WHAT THE TASK REQUIRES -> Starting with the line that contains "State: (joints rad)", write out each line through the end of the listing, unchanged. Output nothing else.

GIVEN MATERIAL ->
-.-.-

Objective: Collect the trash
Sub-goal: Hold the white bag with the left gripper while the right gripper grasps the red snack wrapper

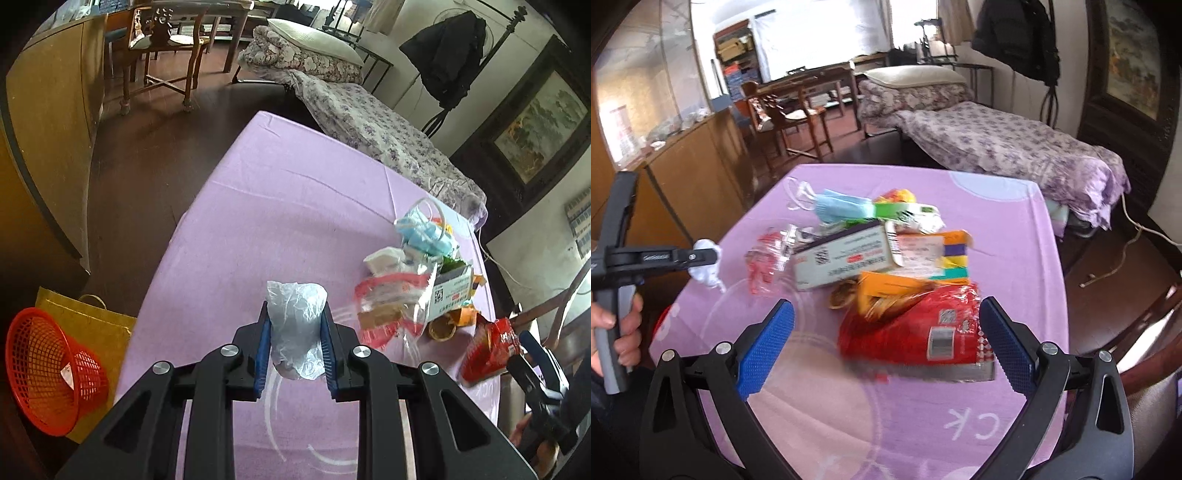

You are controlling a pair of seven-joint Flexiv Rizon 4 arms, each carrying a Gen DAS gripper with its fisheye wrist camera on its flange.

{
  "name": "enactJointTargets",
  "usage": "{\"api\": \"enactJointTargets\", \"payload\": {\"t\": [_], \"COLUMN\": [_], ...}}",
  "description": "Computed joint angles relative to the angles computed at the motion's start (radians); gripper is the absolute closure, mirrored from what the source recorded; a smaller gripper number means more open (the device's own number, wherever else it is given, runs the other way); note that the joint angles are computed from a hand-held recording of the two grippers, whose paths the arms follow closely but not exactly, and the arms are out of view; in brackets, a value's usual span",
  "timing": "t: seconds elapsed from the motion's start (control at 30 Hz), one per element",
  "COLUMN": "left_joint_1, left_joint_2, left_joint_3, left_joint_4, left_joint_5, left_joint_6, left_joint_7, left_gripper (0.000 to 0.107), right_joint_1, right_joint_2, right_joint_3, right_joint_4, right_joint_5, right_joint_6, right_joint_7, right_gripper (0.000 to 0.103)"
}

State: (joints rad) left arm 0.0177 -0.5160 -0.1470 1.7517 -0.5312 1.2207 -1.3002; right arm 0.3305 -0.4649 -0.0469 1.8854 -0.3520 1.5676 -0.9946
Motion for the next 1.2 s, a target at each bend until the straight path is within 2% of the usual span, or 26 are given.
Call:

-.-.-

TASK ANSWER ->
State: (joints rad) left arm 0.0177 -0.5160 -0.1470 1.7517 -0.5312 1.2207 -1.3002; right arm 0.3305 -0.4649 -0.0469 1.8854 -0.3520 1.5676 -0.9946
Motion for the next 1.2 s, a target at each bend until the straight path is within 2% of the usual span, or 26 are given.
Call:

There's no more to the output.